=== Work to complete ===
From the entries, filter out every line that lacks "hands" and copy the rest.

--- Data provided Enclosed Below ---

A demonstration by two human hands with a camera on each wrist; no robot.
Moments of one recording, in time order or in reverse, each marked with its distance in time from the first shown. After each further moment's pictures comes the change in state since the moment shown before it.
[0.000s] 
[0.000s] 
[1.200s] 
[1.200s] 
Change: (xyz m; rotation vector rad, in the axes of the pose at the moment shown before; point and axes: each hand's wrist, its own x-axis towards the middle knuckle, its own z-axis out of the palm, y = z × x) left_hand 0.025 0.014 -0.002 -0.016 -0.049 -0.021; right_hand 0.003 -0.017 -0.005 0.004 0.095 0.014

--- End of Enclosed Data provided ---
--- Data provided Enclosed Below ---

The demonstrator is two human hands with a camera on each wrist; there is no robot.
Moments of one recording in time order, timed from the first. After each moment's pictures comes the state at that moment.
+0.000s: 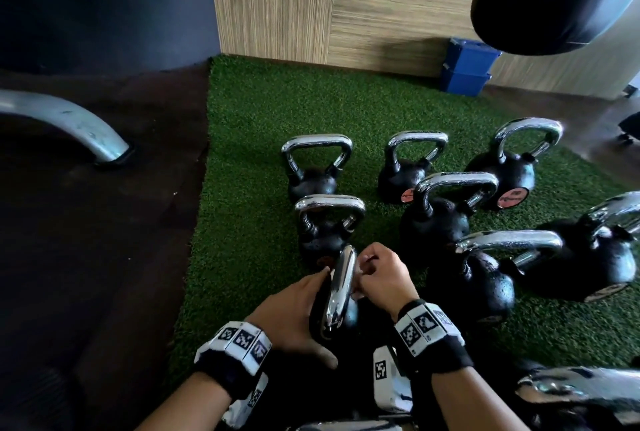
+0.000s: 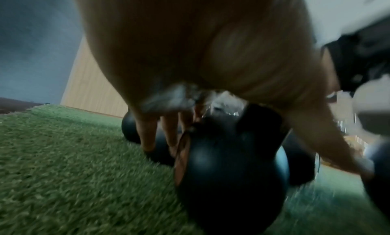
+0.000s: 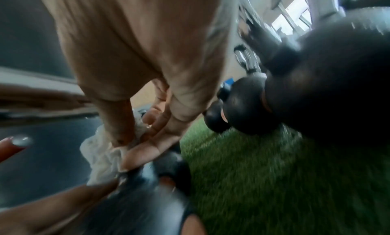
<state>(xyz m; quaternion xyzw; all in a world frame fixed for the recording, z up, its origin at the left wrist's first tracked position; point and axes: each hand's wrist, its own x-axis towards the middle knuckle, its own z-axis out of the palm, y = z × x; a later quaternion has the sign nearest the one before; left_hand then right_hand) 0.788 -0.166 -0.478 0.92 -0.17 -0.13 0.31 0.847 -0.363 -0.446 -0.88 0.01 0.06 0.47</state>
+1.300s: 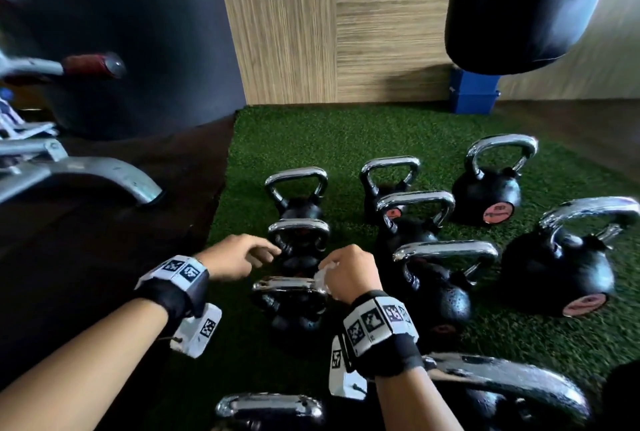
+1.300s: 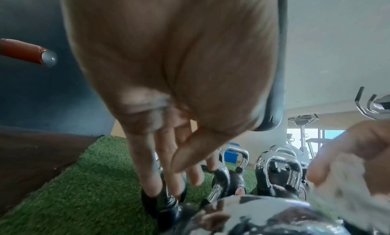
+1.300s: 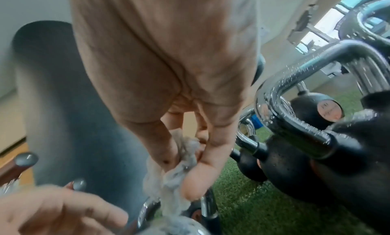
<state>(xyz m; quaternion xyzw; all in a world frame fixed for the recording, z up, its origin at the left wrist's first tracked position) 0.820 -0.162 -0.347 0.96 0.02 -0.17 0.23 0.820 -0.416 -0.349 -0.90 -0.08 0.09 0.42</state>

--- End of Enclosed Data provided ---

=== Task result ===
A demonstration by two human hands with a camera on each wrist; no robot.
The demonstrator is two human hands with a camera on each wrist; there is no robot.

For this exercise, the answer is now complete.